> _Exercise_
Only one span of the listing below should come back. It runs from the line with "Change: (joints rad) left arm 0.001" through the line with "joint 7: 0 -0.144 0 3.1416", and each of its lines must be reproduced exactly.

> _The input_
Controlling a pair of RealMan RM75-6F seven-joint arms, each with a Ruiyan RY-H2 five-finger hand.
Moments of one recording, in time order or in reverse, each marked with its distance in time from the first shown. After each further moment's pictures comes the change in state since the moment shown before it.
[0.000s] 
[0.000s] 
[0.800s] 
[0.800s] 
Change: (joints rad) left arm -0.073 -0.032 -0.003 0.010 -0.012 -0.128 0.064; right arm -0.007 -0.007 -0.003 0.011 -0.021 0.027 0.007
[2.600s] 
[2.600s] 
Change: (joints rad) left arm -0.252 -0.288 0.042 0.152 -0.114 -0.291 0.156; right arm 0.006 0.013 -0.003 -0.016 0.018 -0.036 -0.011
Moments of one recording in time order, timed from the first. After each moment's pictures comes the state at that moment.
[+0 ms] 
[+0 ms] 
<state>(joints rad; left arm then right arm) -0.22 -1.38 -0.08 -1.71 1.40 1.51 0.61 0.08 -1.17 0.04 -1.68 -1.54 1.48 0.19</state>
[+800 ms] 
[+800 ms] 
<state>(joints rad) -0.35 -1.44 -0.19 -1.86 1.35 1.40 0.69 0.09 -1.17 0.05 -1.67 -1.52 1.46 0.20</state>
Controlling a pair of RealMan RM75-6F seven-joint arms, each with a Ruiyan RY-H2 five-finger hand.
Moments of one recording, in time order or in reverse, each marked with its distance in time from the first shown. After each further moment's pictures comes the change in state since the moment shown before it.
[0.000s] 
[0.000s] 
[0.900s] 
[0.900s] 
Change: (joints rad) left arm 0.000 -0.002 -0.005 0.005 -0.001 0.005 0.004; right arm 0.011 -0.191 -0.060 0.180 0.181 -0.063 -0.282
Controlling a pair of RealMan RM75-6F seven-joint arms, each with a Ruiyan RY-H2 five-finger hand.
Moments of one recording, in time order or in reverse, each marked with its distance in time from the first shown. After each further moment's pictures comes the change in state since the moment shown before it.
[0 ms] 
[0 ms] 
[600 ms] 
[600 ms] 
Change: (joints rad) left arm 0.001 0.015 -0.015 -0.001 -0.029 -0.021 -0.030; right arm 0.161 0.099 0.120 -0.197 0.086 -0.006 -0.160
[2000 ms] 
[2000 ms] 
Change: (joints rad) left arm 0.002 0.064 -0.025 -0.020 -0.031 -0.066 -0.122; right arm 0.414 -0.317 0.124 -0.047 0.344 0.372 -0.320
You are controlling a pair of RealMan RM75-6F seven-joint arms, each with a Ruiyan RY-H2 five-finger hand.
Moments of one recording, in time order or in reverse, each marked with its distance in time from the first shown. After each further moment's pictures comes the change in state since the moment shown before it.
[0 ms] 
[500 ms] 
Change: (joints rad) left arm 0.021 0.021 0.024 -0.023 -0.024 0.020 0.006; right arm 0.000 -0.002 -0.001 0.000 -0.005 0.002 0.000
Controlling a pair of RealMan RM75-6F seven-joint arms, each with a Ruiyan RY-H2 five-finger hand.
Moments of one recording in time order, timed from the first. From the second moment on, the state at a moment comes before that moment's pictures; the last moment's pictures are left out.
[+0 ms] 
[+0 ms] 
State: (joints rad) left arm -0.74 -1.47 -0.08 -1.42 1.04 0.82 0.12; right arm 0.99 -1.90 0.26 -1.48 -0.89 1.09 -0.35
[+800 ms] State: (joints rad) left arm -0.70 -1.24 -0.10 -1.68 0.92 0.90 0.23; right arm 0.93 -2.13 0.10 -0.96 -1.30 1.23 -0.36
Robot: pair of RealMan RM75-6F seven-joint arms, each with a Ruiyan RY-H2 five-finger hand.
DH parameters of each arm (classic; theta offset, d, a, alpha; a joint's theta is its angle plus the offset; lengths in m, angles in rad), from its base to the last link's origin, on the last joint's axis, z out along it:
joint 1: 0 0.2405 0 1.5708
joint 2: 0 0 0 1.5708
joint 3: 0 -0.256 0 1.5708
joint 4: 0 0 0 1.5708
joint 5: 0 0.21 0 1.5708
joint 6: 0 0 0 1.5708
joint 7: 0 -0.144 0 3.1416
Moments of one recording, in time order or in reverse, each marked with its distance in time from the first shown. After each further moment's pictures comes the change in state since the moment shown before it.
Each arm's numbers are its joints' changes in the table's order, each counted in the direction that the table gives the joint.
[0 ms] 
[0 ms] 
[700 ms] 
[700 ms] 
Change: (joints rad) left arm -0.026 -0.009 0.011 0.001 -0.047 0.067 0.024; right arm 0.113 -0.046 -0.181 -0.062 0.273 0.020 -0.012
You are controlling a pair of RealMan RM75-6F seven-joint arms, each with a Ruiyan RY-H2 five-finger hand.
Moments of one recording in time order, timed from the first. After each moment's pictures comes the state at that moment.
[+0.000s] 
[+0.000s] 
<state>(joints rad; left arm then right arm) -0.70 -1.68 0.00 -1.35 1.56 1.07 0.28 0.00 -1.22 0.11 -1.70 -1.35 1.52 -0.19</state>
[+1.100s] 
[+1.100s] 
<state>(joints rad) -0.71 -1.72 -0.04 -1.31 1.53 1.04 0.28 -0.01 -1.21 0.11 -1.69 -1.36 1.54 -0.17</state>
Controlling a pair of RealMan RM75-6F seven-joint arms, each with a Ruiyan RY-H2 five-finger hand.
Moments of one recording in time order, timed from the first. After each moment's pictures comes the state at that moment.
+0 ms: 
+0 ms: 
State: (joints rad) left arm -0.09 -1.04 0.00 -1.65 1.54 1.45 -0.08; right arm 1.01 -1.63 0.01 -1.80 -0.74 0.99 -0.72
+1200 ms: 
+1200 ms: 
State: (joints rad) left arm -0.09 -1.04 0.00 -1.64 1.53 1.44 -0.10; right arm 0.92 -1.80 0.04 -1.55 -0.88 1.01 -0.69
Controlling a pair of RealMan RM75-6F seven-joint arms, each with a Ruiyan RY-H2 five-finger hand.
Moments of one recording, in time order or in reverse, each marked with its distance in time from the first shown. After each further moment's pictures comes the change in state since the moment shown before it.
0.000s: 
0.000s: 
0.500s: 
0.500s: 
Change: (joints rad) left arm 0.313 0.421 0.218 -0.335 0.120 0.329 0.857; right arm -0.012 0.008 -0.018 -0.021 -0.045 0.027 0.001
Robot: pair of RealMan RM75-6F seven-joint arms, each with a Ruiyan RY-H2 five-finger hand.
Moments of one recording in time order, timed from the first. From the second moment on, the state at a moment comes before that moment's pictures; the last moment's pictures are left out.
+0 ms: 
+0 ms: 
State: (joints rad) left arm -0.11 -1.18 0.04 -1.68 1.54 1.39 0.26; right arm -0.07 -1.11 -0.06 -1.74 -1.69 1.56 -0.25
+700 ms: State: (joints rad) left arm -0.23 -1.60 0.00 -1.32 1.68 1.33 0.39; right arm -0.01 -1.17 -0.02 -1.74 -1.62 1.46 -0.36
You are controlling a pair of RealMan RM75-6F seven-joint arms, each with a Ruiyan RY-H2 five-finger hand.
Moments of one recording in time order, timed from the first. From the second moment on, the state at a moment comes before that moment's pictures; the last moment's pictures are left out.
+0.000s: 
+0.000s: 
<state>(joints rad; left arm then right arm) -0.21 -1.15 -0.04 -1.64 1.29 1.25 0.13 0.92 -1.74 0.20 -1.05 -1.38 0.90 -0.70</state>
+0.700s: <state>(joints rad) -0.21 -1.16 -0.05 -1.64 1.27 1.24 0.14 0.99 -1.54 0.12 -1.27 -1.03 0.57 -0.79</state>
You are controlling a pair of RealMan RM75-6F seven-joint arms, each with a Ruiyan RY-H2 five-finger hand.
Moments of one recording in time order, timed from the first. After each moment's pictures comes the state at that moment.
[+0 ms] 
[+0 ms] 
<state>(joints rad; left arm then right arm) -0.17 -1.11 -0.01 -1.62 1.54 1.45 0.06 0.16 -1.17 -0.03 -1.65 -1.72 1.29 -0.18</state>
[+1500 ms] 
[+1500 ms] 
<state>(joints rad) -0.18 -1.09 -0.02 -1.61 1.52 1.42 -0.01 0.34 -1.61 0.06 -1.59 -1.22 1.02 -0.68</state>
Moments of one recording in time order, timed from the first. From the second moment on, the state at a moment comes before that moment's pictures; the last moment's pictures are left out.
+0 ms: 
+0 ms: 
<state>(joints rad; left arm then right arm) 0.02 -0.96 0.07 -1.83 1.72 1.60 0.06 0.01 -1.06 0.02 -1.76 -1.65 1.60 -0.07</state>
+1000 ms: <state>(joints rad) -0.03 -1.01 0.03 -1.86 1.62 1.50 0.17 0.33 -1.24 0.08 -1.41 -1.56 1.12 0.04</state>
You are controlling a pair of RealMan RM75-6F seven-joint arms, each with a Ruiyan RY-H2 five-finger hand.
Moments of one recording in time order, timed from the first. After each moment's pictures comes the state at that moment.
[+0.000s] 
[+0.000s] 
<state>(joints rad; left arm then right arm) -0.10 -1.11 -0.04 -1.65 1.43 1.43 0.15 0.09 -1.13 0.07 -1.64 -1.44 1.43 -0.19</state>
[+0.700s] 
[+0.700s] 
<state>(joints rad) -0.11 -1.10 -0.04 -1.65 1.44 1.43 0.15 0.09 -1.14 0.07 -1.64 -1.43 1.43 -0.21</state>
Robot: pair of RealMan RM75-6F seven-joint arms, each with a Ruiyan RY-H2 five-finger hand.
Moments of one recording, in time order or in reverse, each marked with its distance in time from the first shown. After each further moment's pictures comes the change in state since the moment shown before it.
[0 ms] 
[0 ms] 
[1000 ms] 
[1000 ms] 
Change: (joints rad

> _Solution below_
Change: (joints rad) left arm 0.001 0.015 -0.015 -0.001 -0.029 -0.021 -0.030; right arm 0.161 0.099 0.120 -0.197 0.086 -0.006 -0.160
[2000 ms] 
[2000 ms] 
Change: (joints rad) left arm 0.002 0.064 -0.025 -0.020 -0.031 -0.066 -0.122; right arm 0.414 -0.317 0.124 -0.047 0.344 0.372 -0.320
You are controlling a pair of RealMan RM75-6F seven-joint arms, each with a Ruiyan RY-H2 five-finger hand.
Moments of one recording, in time order or in reverse, each marked with its distance in time from the first shown. After each further moment's pictures comes the change in state since the moment shown before it.
[0 ms] 
[500 ms] 
Change: (joints rad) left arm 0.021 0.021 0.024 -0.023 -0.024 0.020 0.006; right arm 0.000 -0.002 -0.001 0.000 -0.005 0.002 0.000
Controlling a pair of RealMan RM75-6F seven-joint arms, each with a Ruiyan RY-H2 five-finger hand.
Moments of one recording in time order, timed from the first. From the second moment on, the state at a moment comes before that moment's pictures; the last moment's pictures are left out.
[+0 ms] 
[+0 ms] 
State: (joints rad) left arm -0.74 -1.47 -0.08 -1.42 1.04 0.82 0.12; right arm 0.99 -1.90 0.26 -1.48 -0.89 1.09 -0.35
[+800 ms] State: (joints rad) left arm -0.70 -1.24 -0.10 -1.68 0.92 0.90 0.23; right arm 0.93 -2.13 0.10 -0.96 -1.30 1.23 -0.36
Robot: pair of RealMan RM75-6F seven-joint arms, each with a Ruiyan RY-H2 five-finger hand.
DH parameters of each arm (classic; theta offset, d, a, alpha; a joint's theta is its angle plus the offset; lengths in m, angles in rad), from its base to the last link's origin, on the last joint's axis, z out along it:
joint 1: 0 0.2405 0 1.5708
joint 2: 0 0 0 1.5708
joint 3: 0 -0.256 0 1.5708
joint 4: 0 0 0 1.5708
joint 5: 0 0.21 0 1.5708
joint 6: 0 0 0 1.5708
joint 7: 0 -0.144 0 3.1416

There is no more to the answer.